Present the following entries again, word for word and in full.

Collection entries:
━━━━━━━━━━━━━━━━

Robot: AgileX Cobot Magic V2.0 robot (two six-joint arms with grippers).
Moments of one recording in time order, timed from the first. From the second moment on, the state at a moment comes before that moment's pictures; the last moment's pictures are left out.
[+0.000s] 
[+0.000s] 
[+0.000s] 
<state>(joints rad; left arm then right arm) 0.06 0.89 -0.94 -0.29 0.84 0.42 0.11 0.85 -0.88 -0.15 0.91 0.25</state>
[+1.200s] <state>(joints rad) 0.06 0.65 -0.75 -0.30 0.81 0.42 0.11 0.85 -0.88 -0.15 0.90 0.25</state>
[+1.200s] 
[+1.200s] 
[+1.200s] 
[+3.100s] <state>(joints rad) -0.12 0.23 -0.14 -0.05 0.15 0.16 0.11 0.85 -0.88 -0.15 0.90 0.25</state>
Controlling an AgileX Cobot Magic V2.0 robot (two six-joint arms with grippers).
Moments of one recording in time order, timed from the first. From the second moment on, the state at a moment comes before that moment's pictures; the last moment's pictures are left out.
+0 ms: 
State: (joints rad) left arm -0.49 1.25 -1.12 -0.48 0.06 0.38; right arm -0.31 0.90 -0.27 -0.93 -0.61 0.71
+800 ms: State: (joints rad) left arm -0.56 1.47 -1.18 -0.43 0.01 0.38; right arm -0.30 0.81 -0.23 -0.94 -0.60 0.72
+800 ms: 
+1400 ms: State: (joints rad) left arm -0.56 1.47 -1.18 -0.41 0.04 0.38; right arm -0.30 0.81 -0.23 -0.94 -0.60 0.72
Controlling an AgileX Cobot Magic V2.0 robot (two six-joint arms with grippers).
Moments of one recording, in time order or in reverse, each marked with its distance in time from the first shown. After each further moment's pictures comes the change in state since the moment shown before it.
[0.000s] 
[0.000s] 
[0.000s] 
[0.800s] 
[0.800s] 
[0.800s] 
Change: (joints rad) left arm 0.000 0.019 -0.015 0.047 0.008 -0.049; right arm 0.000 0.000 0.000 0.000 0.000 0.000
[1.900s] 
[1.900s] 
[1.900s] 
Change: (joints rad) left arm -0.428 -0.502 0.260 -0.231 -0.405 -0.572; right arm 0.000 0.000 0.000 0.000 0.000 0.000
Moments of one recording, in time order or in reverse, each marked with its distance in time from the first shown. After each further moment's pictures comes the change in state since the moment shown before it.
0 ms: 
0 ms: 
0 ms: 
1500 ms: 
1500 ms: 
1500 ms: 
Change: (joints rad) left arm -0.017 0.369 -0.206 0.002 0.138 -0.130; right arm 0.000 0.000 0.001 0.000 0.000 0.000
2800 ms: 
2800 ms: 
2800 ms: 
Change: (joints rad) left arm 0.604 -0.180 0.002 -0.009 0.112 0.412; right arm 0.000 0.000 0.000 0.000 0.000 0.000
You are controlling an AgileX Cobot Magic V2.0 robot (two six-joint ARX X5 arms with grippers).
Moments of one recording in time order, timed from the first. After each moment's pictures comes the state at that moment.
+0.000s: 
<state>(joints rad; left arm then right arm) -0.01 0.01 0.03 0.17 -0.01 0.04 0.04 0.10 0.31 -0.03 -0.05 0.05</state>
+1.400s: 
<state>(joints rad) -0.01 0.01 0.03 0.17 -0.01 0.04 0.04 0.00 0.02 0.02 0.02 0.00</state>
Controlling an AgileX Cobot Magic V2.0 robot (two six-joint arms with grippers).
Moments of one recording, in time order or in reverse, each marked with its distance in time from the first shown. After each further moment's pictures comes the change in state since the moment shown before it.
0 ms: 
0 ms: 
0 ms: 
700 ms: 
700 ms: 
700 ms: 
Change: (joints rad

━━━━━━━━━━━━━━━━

- **Result for this task**
Robot: AgileX Cobot Magic V2.0 robot (two six-joint arms with grippers).
Moments of one recording in time order, timed from the first. From the second moment on, the state at a moment comes before that moment's pictures; the last moment's pictures are left out.
[+0.000s] 
[+0.000s] 
[+0.000s] 
<state>(joints rad; left arm then right arm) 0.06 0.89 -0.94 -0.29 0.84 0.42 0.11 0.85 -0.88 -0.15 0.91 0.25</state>
[+1.200s] <state>(joints rad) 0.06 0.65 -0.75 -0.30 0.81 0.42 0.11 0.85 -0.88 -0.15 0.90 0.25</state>
[+1.200s] 
[+1.200s] 
[+1.200s] 
[+3.100s] <state>(joints rad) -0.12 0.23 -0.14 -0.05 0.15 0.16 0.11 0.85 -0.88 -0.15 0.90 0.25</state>
Controlling an AgileX Cobot Magic V2.0 robot (two six-joint arms with grippers).
Moments of one recording in time order, timed from the first. From the second moment on, the state at a moment comes before that moment's pictures; the last moment's pictures are left out.
+0 ms: 
State: (joints rad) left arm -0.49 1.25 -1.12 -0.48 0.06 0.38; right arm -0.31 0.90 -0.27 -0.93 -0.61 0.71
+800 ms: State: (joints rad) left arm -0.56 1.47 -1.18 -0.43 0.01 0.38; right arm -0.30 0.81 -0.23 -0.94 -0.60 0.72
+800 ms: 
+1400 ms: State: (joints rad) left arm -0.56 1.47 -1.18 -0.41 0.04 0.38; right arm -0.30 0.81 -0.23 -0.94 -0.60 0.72
Controlling an AgileX Cobot Magic V2.0 robot (two six-joint arms with grippers).
Moments of one recording, in time order or in reverse, each marked with its distance in time from the first shown. After each further moment's pictures comes the change in state since the moment shown before it.
[0.000s] 
[0.000s] 
[0.000s] 
[0.800s] 
[0.800s] 
[0.800s] 
Change: (joints rad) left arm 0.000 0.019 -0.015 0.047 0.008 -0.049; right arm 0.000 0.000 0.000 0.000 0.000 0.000
[1.900s] 
[1.900s] 
[1.900s] 
Change: (joints rad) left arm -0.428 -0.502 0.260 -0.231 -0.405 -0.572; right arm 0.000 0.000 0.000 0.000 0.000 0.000
Moments of one recording, in time order or in reverse, each marked with its distance in time from the first shown. After each further moment's pictures comes the change in state since the moment shown before it.
0 ms: 
0 ms: 
0 ms: 
1500 ms: 
1500 ms: 
1500 ms: 
Change: (joints rad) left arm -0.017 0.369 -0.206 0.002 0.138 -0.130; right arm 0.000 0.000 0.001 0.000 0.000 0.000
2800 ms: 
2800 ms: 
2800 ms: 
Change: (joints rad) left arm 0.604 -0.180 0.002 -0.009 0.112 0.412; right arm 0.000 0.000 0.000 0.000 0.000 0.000
You are controlling an AgileX Cobot Magic V2.0 robot (two six-joint ARX X5 arms with grippers).
Moments of one recording in time order, timed from the first. After each moment's pictures comes the state at that moment.
+0.000s: 
<state>(joints rad; left arm then right arm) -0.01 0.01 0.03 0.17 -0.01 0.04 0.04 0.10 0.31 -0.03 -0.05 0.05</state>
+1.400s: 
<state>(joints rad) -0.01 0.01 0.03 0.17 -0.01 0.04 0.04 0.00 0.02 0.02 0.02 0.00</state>
Controlling an AgileX Cobot Magic V2.0 robot (two six-joint arms with grippers).
Moments of one recording, in time order or in reverse, each marked with its distance in time from the first shown. After each further moment's pictures comes the change in state since the moment shown before it.
0 ms: 
0 ms: 
0 ms: 
700 ms: 
700 ms: 
700 ms: 
Change: (joints rad

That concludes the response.